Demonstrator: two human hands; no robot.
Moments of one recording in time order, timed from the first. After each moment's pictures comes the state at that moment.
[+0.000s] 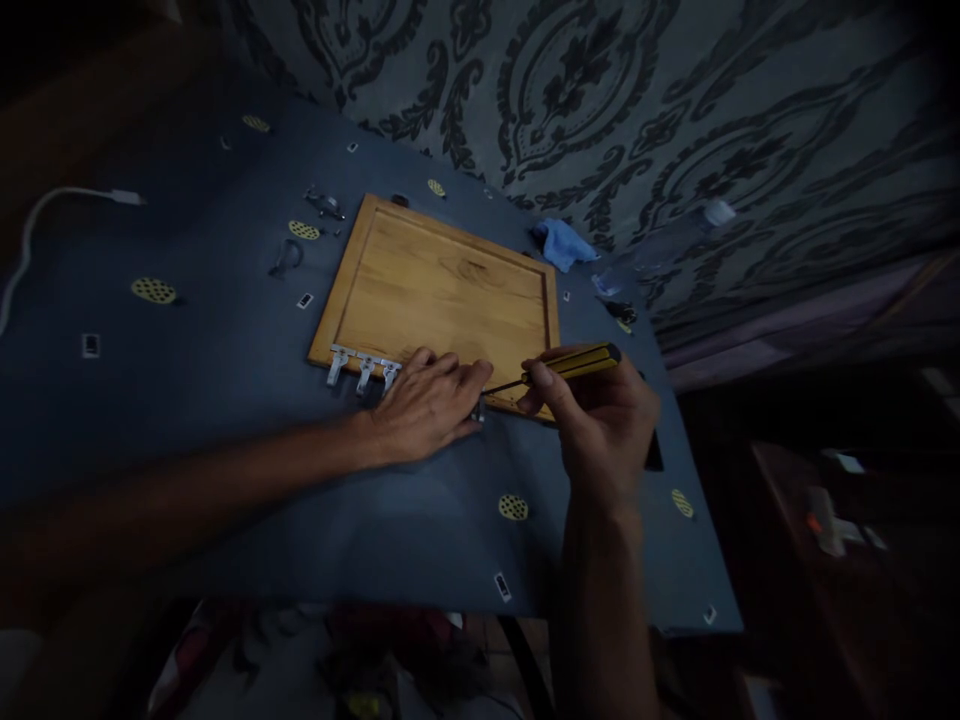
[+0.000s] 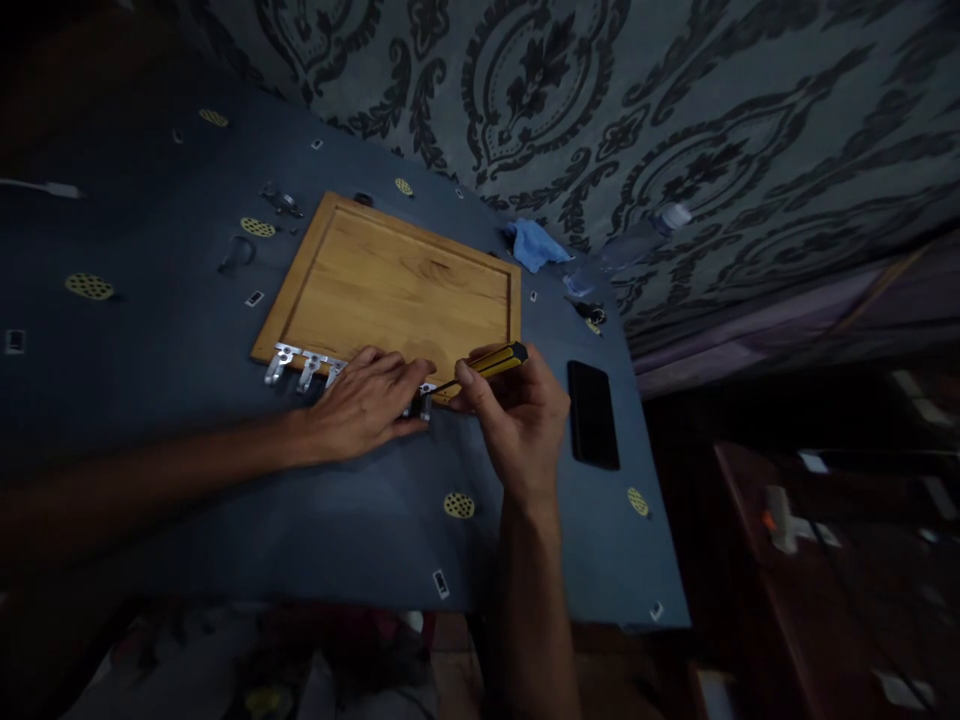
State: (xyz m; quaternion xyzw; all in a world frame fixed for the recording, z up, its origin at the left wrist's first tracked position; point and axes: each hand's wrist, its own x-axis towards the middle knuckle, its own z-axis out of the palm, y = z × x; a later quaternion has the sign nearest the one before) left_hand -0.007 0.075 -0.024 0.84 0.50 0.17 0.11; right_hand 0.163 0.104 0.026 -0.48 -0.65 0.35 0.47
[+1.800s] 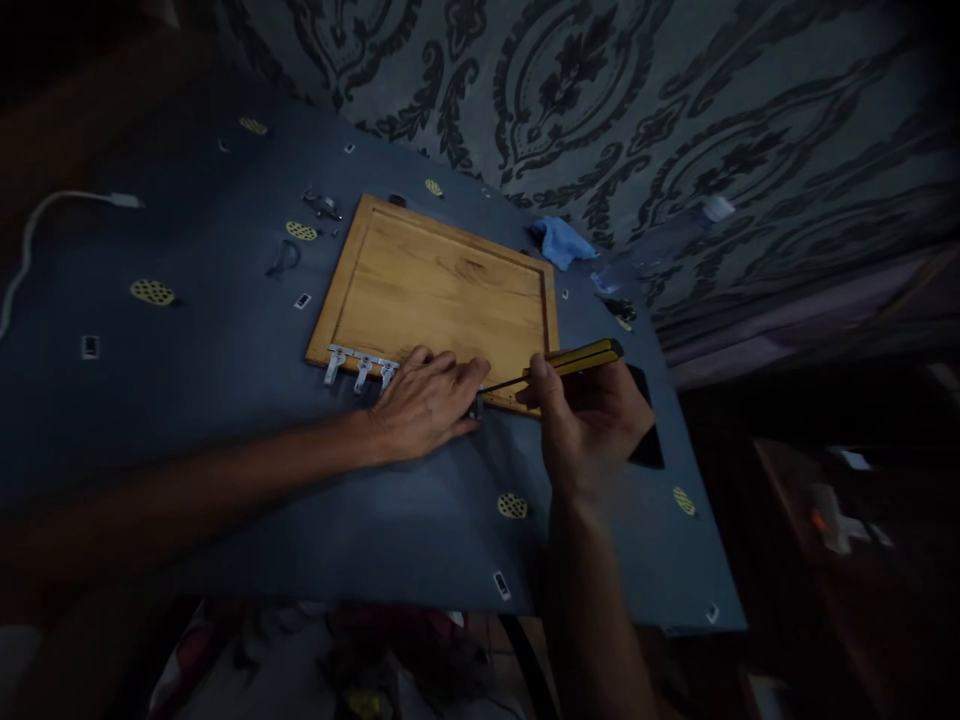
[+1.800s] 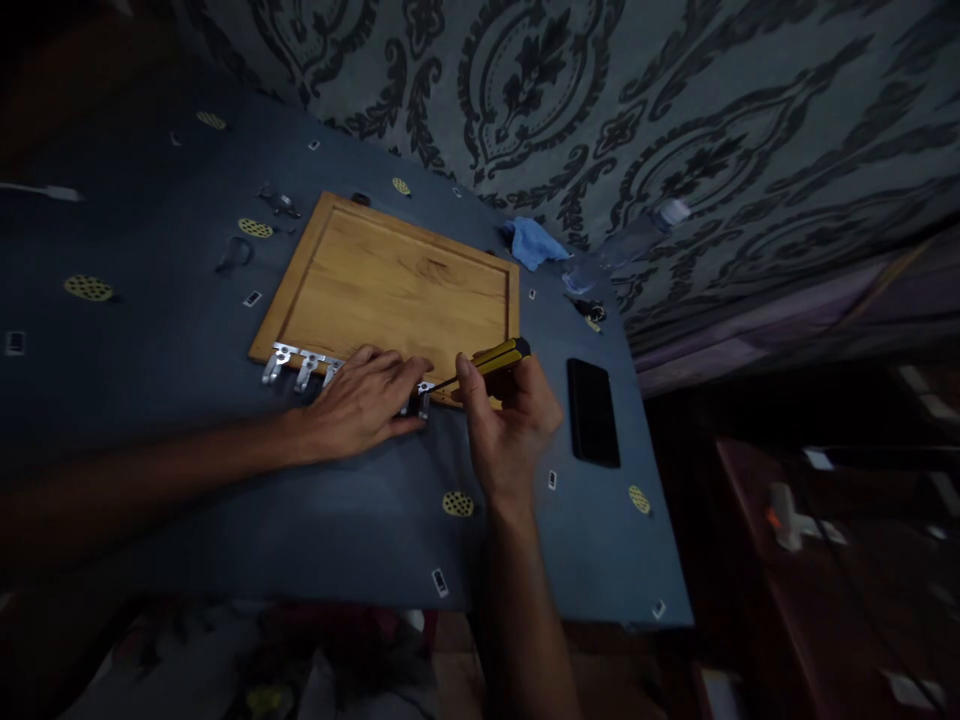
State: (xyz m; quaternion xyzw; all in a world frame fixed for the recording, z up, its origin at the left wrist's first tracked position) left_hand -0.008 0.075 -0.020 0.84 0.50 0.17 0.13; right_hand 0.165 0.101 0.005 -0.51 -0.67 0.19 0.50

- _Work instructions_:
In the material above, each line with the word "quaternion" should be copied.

- _Reply to the task_:
State: (xyz m; quaternion xyzw; all in a world frame fixed for the recording, z up, its origin at the left wrist's first tracked position; point and axes: each hand's wrist, its own x-axis towards the middle knuckle, its own z-axis out of the palm, y = z × x; a later quaternion has the sign nearest the one before) left_hand -0.007 0.075 -0.024 0.84 0.50 0.17 0.11; right_hand 0.163 0.104 0.026 -0.48 -0.65 0.35 0.47
State: (xyz m; quaternion xyzw; all in a world frame fixed for the recording, z up, its origin at the left wrist's first tracked position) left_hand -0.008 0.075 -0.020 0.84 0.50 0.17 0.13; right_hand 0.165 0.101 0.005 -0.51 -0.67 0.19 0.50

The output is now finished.